BRIEF: How many lines in the records below contain "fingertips"? Reply with the number alone.

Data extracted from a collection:
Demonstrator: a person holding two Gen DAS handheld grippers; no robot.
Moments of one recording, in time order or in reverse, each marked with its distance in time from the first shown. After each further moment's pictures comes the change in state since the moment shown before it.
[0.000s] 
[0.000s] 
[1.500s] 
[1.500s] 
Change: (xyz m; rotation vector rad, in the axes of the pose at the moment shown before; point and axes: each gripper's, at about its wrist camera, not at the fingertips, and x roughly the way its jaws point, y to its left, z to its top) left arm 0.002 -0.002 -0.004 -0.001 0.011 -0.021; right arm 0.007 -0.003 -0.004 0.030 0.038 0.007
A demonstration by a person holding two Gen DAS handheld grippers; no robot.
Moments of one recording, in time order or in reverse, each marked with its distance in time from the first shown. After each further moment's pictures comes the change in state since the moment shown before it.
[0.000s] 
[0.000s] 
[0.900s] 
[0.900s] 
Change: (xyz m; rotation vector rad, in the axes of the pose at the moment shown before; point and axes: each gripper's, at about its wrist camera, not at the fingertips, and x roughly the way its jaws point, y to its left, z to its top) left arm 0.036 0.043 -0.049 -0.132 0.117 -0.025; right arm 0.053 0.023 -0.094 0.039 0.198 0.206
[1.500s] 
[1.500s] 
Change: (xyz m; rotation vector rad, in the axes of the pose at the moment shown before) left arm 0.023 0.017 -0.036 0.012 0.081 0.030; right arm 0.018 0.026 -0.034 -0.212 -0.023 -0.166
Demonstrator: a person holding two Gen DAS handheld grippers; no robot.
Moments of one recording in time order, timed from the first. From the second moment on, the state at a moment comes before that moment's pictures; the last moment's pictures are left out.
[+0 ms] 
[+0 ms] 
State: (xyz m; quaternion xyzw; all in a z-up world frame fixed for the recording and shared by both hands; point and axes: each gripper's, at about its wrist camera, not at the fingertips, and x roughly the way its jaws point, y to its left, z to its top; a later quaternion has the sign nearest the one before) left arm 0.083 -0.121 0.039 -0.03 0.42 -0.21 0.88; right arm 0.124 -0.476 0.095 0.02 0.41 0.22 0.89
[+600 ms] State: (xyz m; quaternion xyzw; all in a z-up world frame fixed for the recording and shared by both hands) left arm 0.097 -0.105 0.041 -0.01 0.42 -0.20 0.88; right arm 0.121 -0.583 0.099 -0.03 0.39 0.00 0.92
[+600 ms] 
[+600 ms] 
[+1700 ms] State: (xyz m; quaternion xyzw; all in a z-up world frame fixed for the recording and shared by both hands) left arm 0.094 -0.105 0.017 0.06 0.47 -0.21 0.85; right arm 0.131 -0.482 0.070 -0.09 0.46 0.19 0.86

RESPONSE BELOW: 3